Se vi trovaste davanti Billy Wilder lo riconoscereste? Calista Frangopoulou non ha mai sentito parlare di quest’uomo quando nel 1976, a Los Angeles, è seduta per caso allo stesso tavolo con il grande registra e produttore cinematografico di Hollywood. L’anno successivo sarà sul set come interprete greca per il penultimo film firmato da Wilder, il primo passo di una nuova vita artistica che poi continuerà come compositrice di colonne sonore. Il ricordo riaffiora molti anni dopo, mentre la protagonista, sposata e madre di due gemelle, sta accompagnando all’aeroporto sua figlia Ariane, in partenza per Sydney. Quella di “Io e Mr Wilder” di Jonathan Coe è la struttura di un romanzo di formazione che nella trama riesce a mettere a fuoco una delle figure più importati della storia del cinema. E a toccare temi trasversali, leggeri ma anche tragici, dal concetto di celebrità alle ombre oscure del nazismo
I numeri non mentono. Già. Ce lo spiega uno dei più grandi scienziati del nostro tempo, Vaclav Smil, in questo saggio che, non abbandonando mai la sua profonda radice analitica, risponde alle domande, a volte apparentemente stupide, con le quali l’uomo cerca di interpretare e comprendere il presente. Varie le tematiche – dalla demografia alla felicità, dall’energia al cibo – organizzate in 71 brevi capitoli utili a capire meglio come gira il mondo oggi. Per esempio, credi che la mobilità elettrica faccia veramente bene all’ambiente. Ecco, forse ti stai sbagliando. Smil ti spiega il perché.
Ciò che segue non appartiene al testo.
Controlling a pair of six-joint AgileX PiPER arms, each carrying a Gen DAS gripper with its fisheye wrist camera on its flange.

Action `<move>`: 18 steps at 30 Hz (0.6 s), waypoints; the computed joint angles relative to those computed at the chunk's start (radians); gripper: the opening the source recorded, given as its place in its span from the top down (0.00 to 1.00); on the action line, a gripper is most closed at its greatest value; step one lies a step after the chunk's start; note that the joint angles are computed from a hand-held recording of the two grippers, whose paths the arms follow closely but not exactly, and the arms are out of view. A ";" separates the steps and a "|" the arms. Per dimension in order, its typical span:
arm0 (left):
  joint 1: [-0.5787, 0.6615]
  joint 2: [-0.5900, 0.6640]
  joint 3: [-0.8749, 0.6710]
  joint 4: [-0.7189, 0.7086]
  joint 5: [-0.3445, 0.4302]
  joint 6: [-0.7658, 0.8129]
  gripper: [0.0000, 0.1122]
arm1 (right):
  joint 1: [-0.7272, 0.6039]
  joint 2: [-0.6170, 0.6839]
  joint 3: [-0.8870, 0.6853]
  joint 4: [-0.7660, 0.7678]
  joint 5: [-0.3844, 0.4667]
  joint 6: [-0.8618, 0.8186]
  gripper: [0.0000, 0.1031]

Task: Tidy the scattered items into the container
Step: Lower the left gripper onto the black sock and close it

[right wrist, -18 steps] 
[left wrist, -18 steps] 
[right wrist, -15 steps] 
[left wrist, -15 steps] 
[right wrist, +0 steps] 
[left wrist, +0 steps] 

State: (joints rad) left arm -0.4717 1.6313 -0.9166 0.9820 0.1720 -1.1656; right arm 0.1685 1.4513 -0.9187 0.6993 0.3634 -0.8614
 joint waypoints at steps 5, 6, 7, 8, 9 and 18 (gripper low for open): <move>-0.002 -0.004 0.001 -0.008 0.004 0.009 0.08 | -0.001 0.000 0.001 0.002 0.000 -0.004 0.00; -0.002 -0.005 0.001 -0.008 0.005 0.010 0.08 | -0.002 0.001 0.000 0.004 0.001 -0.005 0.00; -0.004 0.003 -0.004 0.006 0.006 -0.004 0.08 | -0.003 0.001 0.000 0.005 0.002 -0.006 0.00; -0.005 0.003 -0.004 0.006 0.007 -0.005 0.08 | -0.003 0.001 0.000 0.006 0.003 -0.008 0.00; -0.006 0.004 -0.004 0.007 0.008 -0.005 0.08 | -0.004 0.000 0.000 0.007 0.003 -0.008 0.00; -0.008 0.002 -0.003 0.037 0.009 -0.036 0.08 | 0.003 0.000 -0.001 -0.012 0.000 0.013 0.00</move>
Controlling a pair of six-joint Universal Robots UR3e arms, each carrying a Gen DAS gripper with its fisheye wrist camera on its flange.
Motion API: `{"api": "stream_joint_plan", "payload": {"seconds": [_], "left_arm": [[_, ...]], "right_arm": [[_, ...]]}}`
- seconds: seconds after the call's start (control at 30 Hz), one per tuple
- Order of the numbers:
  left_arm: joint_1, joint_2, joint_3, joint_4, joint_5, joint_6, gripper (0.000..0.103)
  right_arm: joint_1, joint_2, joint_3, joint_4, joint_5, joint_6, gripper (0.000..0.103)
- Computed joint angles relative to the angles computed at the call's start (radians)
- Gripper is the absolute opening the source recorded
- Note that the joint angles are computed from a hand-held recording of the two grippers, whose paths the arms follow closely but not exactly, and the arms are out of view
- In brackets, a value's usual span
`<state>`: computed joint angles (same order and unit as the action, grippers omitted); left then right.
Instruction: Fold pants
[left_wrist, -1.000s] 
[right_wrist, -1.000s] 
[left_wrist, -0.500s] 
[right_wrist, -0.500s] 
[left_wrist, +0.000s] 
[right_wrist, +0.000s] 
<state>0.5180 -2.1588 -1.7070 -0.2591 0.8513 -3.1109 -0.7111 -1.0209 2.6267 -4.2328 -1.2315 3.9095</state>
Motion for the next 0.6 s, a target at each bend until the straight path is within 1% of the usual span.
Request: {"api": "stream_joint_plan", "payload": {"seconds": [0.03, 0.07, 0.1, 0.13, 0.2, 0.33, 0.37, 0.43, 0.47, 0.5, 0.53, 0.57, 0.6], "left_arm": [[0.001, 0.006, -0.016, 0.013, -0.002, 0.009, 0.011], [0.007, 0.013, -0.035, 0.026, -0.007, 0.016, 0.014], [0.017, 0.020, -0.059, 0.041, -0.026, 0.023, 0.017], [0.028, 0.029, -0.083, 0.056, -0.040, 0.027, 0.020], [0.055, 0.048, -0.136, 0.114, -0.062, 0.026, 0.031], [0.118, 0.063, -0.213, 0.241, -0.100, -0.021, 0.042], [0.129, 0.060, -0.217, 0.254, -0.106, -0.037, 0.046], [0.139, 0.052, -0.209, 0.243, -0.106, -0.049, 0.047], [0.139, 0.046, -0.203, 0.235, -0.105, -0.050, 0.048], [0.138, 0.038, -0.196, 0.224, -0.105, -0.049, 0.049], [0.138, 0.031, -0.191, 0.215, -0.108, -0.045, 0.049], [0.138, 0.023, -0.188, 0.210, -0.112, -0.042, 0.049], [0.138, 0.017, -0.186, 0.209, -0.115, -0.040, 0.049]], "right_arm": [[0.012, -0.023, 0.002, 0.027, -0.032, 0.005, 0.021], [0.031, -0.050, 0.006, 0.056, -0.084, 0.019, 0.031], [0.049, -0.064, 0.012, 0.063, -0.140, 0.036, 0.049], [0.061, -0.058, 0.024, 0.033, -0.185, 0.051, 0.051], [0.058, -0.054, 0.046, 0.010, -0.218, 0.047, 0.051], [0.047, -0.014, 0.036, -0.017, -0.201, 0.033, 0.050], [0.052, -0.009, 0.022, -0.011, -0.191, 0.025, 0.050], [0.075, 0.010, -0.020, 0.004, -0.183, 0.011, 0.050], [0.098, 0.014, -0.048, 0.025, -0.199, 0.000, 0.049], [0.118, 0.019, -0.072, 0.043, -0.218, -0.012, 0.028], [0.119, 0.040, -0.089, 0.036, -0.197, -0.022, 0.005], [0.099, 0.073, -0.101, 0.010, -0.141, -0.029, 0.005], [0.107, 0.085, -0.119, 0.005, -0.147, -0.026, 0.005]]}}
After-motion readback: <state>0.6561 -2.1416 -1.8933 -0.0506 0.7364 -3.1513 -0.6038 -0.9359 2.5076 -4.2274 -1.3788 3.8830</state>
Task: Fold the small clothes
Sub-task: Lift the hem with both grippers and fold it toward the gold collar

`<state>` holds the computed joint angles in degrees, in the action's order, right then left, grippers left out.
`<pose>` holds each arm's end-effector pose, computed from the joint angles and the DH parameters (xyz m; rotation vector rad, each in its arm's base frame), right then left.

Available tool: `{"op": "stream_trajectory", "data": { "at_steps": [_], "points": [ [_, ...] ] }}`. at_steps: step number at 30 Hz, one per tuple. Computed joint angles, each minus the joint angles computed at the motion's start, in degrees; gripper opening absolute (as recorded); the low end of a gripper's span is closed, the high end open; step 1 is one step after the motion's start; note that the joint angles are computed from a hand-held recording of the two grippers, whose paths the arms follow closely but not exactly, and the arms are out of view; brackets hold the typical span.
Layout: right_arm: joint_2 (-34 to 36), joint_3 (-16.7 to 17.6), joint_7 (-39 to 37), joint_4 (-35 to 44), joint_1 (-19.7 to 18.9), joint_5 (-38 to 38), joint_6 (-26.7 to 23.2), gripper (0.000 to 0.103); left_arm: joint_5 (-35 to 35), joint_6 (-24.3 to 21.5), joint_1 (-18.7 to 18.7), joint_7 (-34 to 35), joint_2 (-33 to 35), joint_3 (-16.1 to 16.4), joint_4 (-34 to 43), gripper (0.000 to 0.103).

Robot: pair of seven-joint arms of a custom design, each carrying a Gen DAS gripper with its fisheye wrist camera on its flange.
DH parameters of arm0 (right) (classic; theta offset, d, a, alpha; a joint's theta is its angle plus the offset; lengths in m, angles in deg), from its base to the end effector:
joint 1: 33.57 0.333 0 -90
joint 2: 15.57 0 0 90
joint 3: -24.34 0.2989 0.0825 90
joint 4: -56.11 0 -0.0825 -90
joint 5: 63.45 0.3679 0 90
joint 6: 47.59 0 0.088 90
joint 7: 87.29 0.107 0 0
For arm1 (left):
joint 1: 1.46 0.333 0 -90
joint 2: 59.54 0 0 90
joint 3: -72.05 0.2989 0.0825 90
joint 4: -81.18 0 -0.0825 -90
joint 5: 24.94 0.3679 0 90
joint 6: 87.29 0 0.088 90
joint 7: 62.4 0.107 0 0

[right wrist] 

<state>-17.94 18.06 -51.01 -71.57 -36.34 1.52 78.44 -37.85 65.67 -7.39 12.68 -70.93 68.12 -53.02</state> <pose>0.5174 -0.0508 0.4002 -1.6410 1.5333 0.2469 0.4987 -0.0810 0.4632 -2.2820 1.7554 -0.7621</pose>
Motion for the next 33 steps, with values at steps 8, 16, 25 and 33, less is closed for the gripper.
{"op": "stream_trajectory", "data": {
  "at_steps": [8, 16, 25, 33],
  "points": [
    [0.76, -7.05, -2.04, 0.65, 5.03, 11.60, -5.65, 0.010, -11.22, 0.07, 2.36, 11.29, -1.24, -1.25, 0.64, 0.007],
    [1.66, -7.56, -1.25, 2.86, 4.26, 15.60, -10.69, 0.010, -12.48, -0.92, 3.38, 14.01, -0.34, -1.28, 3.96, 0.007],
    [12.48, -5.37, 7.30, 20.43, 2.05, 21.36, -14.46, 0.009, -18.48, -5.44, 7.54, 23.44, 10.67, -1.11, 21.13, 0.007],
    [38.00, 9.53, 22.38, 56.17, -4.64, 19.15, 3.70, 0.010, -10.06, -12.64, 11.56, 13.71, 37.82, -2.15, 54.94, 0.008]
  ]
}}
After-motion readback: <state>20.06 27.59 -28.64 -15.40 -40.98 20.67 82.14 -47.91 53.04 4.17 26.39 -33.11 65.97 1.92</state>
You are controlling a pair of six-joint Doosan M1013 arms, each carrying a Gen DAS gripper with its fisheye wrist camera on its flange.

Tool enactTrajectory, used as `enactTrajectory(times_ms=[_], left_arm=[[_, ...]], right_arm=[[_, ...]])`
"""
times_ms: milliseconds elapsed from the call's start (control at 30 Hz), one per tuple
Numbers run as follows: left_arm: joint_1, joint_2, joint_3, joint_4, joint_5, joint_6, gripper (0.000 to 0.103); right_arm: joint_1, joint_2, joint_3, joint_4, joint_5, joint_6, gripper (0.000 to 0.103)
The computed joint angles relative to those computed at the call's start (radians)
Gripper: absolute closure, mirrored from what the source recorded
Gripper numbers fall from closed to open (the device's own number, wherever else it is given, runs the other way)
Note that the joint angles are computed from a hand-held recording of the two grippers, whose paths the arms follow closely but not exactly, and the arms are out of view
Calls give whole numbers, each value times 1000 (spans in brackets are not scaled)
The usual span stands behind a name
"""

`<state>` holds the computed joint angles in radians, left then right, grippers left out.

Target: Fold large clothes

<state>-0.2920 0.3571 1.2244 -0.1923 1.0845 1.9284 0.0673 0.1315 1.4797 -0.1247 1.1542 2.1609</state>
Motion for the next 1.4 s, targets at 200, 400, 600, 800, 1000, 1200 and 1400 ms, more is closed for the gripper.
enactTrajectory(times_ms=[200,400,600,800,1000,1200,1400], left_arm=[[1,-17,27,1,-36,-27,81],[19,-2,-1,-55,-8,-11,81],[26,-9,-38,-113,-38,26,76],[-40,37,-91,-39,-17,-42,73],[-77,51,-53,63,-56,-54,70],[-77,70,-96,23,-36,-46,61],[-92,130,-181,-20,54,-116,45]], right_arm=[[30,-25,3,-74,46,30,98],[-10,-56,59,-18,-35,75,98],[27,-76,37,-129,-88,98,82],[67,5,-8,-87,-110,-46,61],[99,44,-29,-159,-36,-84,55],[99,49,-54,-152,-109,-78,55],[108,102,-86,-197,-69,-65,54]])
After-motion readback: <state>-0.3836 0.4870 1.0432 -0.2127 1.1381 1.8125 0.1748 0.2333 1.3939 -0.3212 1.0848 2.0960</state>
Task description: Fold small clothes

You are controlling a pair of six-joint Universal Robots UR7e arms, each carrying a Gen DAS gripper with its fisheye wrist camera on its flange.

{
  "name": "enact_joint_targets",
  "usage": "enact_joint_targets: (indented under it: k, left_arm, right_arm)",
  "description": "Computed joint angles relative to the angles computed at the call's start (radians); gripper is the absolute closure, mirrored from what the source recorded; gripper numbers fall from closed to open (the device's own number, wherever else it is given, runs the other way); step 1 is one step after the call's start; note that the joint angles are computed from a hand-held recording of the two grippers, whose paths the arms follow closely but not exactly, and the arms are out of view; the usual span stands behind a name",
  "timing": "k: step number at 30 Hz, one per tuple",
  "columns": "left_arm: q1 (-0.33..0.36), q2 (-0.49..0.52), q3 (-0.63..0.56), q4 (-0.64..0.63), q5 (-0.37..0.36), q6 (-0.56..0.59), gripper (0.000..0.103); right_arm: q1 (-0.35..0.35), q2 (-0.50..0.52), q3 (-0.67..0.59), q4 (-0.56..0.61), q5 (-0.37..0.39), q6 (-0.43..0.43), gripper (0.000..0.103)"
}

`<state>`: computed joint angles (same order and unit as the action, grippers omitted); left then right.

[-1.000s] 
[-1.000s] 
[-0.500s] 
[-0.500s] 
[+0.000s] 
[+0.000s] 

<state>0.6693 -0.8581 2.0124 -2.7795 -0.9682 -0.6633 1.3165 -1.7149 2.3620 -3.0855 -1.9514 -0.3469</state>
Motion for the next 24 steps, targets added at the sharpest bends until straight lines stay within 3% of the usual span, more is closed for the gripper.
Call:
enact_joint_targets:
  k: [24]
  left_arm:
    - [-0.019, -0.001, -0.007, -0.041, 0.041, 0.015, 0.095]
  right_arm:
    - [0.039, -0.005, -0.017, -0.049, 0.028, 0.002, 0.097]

Le mura di casa sono il principale contenitore delle nostre vite e custodiscono le nostre intimità, pensieri puri e impuri, le gioie vere insieme alle sofferenze più terribili. Ma le case, osservatrici discrete e curiose, hanno una coscienza? E, soprattutto, sanno mantenere i segreti? A Mestre un condominio di tre piani spiffera al lettore le abitudini dei suoi inquilini. La storia si moltiplica nelle vicende domestiche, celate l’una all’altra da qualche centimetro di calcestruzzo e mattoni, di uomini e donne che svelano di volta in volta le loro piccolezze, le miserie e le debolezze, loro e al contempo nostre, di tutti.
Un campionario umano, quello dipinto da Massimo Cuomo, che ci spinge a fare i conti con ciò che siamo veramente. Anche quando pensiamo di non essere visti, nascosti nella penombra delle nostre tane.